The gradient descent method works really well not just for polynomial functions but all kinds of functions. How do we take derivatives in general though? Two ways:

  • Symbolic: presumable we know the formula $f$ is, so we can take the derivative using our knowledge of derivatives. (that's what we did above)
  • Numerical: we can numerically approximate using the definition of derivative:
$$\frac{d f}{d x}(x) = \lim_{h \rightarrow 0}\frac{f(x + h) - f(x)}{h}$$

So, to numerically approximate the derivative, we could take $h = 0.00001$ for example.

In [6]:
def num_derivative(f):
    h = 0.00001
    return (lambda x: (f(x+h)-f(x))/h)
In [7]:
f = lambda x: x*x
num_derivative(f)(1)
Out[7]:
2.00001000001393

We can of course do it for partial derivatives:

In [8]:
def numdelx(f):
    h = 0.00001
    return (lambda x, y: (f(x+h, y)-f(x, y))/h)

def numdely(f):
    h = 0.00001
    return (lambda x, y: (f(x, y+h)-f(x, y))/h)

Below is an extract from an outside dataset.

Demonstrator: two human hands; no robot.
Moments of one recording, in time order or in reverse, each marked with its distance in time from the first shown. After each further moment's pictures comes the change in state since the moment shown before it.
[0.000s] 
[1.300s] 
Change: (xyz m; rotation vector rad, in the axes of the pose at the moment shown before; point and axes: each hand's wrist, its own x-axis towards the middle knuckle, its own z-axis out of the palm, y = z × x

We can then do gradient descent for any function without taking the partial derivatives by hand:

In [9]:
def grad_descent(f, nabla=0.02, num_steps=200):
    # starting at (5,5) for no reason
    x, y = 5, 5

    x_vals = []
    y_vals = []
    f_vals = []

    for i in range(num_steps):
        # update x and y
        dx, dy = numdelx(f)(x,y), numdely(f)(x,y)
        x = x - nabla* dx
        y = y - nabla * dy

        # let's store the x, y and f(x,y) values for later use
        x_vals.append(x)
        y_vals.append(y)
        f_vals.append(f(x, y))
    
    return x_vals, y_vals, f_vals
In [10]:
f = lambda x, y: 2*np.sin(x) + x*x + y*y + 5*np.cos(y)
num_steps = 400
x_vals, y_vals, f_vals = grad_descent(f, num_steps=num_steps)
print("minimal f(x,y): ", f(x,y), "at point", (x,y))
# let's see what the f(x,y) values were    
plt.title("f(x,y) over gradient descent steps")
plt.plot(range(num_steps), f_vals)
plt.show()
minimal f(x,y):  7.08728167914 at point (-1.9997546313362582, -0.24999999629608344)

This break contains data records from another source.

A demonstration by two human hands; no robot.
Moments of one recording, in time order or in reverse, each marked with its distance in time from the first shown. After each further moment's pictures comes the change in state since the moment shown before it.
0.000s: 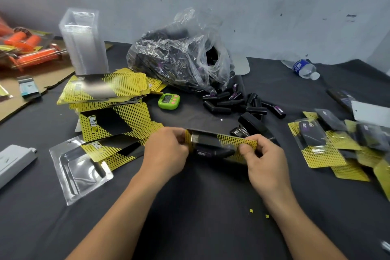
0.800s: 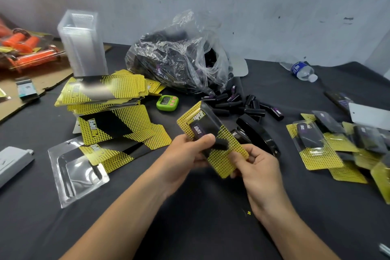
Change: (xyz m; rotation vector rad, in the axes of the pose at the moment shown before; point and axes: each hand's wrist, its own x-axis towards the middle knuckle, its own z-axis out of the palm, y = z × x) left_hand -0.012 0.020 0.014 -1.040 -0.517 -0.233; right_hand -0.014 -0.006 0.014 0.524 -0.075 0.297
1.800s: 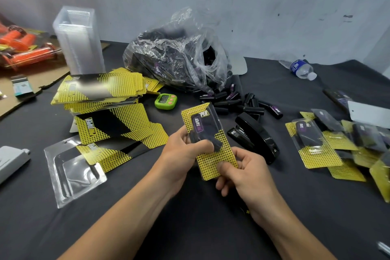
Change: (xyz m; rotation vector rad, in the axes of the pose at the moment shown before) left_hand 0.001 -0.008 0.001 -0.020 0.077 0.136; right_hand -0.011 -0.009 0.003 -0.130 -0.263 0.043
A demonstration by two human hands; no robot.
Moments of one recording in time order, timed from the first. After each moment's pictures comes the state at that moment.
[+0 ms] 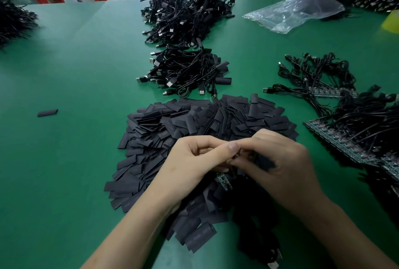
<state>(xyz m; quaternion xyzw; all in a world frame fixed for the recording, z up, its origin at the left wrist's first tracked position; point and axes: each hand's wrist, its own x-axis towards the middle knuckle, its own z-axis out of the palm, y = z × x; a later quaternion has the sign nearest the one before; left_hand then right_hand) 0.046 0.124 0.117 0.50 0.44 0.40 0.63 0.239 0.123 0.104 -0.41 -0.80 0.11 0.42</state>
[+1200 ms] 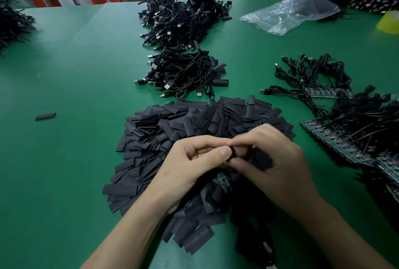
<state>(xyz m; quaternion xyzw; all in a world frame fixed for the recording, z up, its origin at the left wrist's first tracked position) 0.043 0.127 0.106 0.49 0.35 0.44 0.67 0.240 0.125 0.102 -0.41 -0.78 0.15 0.45</state>
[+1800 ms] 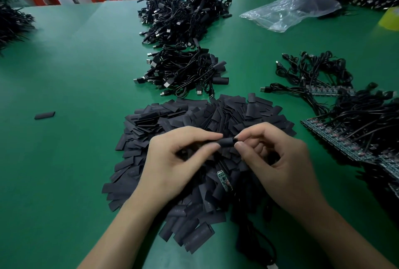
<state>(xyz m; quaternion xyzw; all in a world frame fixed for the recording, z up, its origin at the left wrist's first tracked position) 0.023 0.132 0.106 0.73 0.41 0.48 0.27 0.231 0.114 0.109 -0.46 -0.68 0.28 0.50</state>
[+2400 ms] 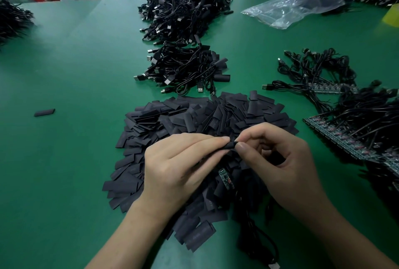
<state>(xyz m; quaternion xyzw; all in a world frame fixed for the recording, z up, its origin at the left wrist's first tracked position) 0.029 0.122 0.100 0.78 0.36 0.51 0.00 0.227 0.109 0.115 -0.43 -0.66 0.34 0.51</state>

Let's see the contour stuff too.

In [11]:
X = np.linspace(-10,10,300)
Y = np.linspace(-10,10,300)
X, Y = np.meshgrid(X,Y)
Z = f(X, Y)

plt.figure(111)
ax = plt.subplot(111)
CS = plt.contour(X, Y, Z, [-4 + 0.9*i for i in range(100)], cmap="gray")
plt.axis([-6,6,-6,6])
plt.clabel(CS, inline=1, fontsize=10)
# let's plot every few times to avoid congestion of arrows in the picture
delta_n = 10
for i in range(0,99,delta_n):
    #plt.scatter(x_vals[i], y_vals[i])
    plt.arrow(x_vals[i], y_vals[i], (x_vals[i+delta_n] - x_vals[i]), (y_vals[i+delta_n] - y_vals[i]), head_width=0.2, head_length=0.4, color="red")

#plt.plot(x_vals, y_vals)
plt.show()

Cute fact: $$\frac{f(x + h) - f(x - h)}{2h}$$ will give you a much better estimate of the derivative with the same $h$. Why is it so?